Le ministère des Transports du Québec «s'est très peu intéressé aux pratiques collusoires» dans les années 2000, alors que «le recours à des stratagèmes de collusion se produisait sous ses yeux» et qu'au moins deux cartels étaient actifs, parmi ses fournisseurs réguliers, pour les contrats d'asphalte et d'éclairage extérieur.

Dans son rapport final rendu public hier, la commission Charbonneau souligne que sur une période de 15 ans, de 1996 à 2011, le service des enquêtes du MTQ - car il en existe un - a ouvert pas moins de 1231 dossiers divers. De ce nombre, à peine une demi-douzaine d'enquêtes portaient «sur de possibles activités de collusion ou de corruption» relatives à des contrats de construction.

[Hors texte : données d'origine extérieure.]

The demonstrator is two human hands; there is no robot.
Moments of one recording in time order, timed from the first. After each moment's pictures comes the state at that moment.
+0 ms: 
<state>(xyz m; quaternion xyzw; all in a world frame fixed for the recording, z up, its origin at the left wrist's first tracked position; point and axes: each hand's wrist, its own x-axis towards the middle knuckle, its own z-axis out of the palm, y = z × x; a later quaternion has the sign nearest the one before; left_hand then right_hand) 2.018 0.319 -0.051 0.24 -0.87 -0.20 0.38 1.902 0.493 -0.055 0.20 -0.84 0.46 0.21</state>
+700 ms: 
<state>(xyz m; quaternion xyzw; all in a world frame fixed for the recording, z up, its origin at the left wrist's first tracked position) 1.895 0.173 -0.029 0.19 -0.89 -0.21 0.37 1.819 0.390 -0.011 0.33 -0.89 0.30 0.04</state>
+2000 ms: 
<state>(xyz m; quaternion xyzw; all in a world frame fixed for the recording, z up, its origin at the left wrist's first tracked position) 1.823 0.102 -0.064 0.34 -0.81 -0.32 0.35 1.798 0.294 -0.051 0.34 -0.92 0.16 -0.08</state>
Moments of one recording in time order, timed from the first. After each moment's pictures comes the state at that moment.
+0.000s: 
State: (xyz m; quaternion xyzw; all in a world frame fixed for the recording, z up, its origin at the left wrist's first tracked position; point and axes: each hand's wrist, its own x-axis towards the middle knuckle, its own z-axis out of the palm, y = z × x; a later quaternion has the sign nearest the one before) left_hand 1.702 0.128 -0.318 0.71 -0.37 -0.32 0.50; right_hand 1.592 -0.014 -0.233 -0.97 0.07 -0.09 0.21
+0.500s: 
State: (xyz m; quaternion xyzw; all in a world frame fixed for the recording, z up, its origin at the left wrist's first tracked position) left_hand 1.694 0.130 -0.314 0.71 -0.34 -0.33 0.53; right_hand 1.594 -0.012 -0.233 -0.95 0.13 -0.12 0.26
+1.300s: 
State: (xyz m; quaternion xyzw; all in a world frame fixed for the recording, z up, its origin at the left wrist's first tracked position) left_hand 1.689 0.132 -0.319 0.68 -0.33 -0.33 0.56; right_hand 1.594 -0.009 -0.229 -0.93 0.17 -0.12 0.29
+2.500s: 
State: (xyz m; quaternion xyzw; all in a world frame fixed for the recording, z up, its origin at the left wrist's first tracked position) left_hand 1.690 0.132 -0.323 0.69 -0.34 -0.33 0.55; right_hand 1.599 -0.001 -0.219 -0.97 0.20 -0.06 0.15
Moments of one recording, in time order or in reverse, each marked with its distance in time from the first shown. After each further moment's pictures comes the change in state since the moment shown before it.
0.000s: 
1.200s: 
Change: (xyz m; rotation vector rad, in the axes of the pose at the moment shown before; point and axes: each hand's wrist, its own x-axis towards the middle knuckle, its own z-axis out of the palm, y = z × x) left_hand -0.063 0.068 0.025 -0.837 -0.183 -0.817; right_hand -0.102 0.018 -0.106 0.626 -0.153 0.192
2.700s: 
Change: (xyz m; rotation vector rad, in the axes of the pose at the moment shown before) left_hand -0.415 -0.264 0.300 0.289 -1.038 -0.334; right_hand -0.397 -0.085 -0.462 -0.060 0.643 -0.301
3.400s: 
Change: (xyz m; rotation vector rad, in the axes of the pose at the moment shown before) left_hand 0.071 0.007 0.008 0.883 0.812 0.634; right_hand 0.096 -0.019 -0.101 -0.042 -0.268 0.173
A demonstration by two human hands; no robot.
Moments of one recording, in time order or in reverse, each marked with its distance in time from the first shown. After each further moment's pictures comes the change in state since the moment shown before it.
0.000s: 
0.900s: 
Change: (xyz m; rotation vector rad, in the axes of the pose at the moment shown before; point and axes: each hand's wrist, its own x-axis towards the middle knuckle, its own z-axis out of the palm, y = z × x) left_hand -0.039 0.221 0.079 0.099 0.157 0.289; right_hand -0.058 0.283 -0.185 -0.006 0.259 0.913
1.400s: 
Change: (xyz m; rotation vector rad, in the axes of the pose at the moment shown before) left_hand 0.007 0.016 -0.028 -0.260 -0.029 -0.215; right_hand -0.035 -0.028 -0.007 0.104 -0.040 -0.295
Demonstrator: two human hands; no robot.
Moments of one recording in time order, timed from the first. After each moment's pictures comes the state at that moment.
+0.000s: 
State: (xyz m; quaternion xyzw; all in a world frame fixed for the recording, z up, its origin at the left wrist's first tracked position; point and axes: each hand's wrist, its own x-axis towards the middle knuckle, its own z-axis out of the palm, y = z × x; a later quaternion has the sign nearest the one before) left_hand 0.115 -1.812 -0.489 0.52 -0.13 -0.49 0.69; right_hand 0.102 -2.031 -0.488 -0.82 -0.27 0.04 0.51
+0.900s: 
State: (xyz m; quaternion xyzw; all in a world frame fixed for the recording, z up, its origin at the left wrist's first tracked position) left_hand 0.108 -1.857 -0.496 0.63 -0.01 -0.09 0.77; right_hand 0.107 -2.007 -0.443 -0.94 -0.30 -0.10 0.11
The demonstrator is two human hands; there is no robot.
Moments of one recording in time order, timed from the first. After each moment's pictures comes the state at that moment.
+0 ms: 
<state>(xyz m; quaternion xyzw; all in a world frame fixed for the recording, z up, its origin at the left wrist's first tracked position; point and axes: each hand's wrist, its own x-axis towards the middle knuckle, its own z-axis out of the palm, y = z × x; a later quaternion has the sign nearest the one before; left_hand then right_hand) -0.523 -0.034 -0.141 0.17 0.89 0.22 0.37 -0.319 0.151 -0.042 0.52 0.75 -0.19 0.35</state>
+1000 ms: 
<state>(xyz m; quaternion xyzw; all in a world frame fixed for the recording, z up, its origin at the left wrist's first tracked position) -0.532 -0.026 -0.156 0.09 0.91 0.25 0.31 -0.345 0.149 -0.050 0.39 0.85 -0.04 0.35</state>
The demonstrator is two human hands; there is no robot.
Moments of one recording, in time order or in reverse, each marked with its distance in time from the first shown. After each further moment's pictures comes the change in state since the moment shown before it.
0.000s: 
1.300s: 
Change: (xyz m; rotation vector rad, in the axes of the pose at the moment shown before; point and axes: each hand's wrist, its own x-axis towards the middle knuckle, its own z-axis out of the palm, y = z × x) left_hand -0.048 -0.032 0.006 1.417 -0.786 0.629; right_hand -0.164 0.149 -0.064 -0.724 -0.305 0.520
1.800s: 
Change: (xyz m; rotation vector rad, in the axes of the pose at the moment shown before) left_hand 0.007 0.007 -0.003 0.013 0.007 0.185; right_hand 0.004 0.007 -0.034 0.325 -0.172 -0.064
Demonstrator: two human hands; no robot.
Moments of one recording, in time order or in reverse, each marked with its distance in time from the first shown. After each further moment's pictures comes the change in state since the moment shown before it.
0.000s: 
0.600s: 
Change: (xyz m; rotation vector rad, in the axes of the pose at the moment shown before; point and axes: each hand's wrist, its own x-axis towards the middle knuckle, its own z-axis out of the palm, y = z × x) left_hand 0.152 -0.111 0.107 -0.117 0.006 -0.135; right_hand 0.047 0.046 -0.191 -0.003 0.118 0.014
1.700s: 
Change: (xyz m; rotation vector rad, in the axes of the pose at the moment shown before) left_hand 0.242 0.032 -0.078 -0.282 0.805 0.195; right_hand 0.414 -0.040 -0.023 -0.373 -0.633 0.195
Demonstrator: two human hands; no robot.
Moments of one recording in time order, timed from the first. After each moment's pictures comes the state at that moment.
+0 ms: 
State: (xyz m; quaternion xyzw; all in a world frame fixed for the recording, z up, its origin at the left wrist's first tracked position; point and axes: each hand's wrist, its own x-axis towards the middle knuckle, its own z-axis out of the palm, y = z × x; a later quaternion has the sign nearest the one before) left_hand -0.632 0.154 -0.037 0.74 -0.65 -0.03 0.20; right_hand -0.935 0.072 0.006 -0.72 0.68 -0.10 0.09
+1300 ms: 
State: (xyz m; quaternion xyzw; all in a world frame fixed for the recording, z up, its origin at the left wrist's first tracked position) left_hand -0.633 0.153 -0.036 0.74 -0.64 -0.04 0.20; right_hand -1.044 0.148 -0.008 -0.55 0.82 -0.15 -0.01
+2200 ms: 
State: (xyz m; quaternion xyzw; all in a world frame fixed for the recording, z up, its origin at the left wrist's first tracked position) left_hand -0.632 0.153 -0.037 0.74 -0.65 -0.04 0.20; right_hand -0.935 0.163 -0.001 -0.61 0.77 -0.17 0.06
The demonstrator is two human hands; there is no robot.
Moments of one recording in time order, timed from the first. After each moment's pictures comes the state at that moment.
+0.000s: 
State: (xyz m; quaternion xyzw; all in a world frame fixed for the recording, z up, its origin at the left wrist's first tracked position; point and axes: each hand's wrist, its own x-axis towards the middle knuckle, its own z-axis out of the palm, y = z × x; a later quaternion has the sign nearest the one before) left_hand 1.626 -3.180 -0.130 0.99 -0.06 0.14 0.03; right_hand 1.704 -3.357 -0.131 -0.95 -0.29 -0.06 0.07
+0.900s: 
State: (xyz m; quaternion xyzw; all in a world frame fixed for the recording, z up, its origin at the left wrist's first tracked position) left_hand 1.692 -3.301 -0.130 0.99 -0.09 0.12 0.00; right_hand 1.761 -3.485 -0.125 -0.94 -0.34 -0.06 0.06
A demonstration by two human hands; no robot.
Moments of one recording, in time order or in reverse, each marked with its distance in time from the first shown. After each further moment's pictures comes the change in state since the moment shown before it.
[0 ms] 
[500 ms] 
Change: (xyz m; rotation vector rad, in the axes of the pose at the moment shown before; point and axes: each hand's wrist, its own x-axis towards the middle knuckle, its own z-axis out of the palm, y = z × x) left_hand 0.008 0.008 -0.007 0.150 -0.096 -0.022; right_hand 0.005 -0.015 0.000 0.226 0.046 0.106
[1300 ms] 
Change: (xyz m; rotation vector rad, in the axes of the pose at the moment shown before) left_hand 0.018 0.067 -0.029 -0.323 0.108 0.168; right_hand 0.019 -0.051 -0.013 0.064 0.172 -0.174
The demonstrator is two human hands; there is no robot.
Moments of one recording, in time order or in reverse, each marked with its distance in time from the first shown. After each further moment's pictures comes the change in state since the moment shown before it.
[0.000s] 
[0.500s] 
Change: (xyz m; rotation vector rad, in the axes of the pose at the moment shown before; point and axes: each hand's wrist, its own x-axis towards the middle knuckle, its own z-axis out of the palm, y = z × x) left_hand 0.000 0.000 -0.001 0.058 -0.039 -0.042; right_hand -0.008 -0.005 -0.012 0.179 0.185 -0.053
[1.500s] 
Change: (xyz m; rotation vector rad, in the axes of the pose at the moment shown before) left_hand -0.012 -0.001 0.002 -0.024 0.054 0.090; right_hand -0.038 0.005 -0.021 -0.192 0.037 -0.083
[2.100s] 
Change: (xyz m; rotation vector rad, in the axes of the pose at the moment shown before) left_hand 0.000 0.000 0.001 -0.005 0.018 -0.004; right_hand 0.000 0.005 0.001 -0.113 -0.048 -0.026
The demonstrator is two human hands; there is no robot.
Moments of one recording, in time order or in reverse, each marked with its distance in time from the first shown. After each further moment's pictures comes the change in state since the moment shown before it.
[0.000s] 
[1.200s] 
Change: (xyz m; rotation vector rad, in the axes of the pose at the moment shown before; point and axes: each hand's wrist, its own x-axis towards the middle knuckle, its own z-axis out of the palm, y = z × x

La Commission a ainsi examiné en détail les événements entourant l'attribution et le suivi du contrat de construction du rond-point L'Acadie, dans le nord de Montréal, et d'un contrat de reconstruction de la chaussée de l'autoroute 40, entre l'autoroute Décarie et le boulevard des Sources, dans l'ouest de la métropole.

Multiples malversations

Au début des années 2000, ces deux contrats d'envergure, qui comptaient à l'époque parmi les plus importants jamais accordés par le Ministère, ont fait «l'objet de multiples malversations impliquant des ingénieurs, des entrepreneurs et certains fonctionnaires» du MTQ.

Dans les deux cas, le Ministère a enquêté, et dans les deux cas, «l'enquêteur du MTQ a conclu à l'absence de collusion. Les travaux de la Commission ont établi le contraire».

De plus, les témoignages entendus en audiences publiques «ont montré que, durant la période visée par son mandat, d'importantes pratiques de collusion dans le domaine de l'asphaltage ont affecté le MTQ. Or, ce dernier n'a jamais déclenché d'enquêtes sur ce sujet».

Le service des enquêtes du MTQ ne possédait «ni les ressources ni l'expertise pour effectuer ce type d'enquêtes».

Pourtant, «selon les témoignages recueillis par la Commission, les hauts dirigeants du MTQ ont su dès 2002 que des pratiques collusoires avaient cours dans le domaine des travaux routiers qui relevaient de sa responsabilité ainsi que dans l'industrie de la construction en général».

Selon l'analyse de la Commission, le MTQ s'est rendu «vulnérable aux stratagèmes de collusion et de corruption», à partir des années 90 et 2000, en recourant de plus en plus massivement à la sous-traitance pour la conception et la surveillance de ses travaux routiers, et en perdant peu à peu l'expertise nécessaire pour «contester les propositions inutilement coûteuses des firmes et des entreprises de travaux publics».

Une série de réformes structurelles menées au sein du Ministère avaient déjà entraîné des départs à la retraite de professionnels, notamment des ingénieurs, et un exode vers le secteur privé qui offrait des salaires plus alléchants. Cette perte d'expertise a été aggravée par le recours devenu presque systématique aux firmes d'ingénierie externes, y compris pour évaluer les coûts des contrats et les demandes d'avenants (les extras) formulées par les entrepreneurs, lors de la réalisation des travaux.

Expertise insuffisante

Le MTQ «s'est retrouvé dans une relation de dépendance et de vulnérabilité face aux firmes de génie privées. La perte de maîtrise d'oeuvre des travaux et une expertise interne insuffisante l'ont également rendu vulnérable».

Afin de briser cette dépendance, qu'elle perçoit comme «un terreau fertile pour la collusion», la Commission recommande à Québec d'«accroître l'expertise interne au MTQ».

De 2011 à 2014, indique la Commission, «le MTQ a effectué 625 embauches, dont les deux tiers ont été affectés à la reprise d'activités à l'interne». Ces efforts ont notamment permis d'augmenter le pourcentage des travaux de surveillance réalisés par le MTQ de 16 à 21%. Les travaux d'inspection réalisés à l'interne sont passés quant à eux de 43% à 58%.

Selon le MTQ, «ce rapatriement d'activités à l'interne aurait permis d'économiser 11,2 millions de dollars pour l'année 2013-2014 seulement».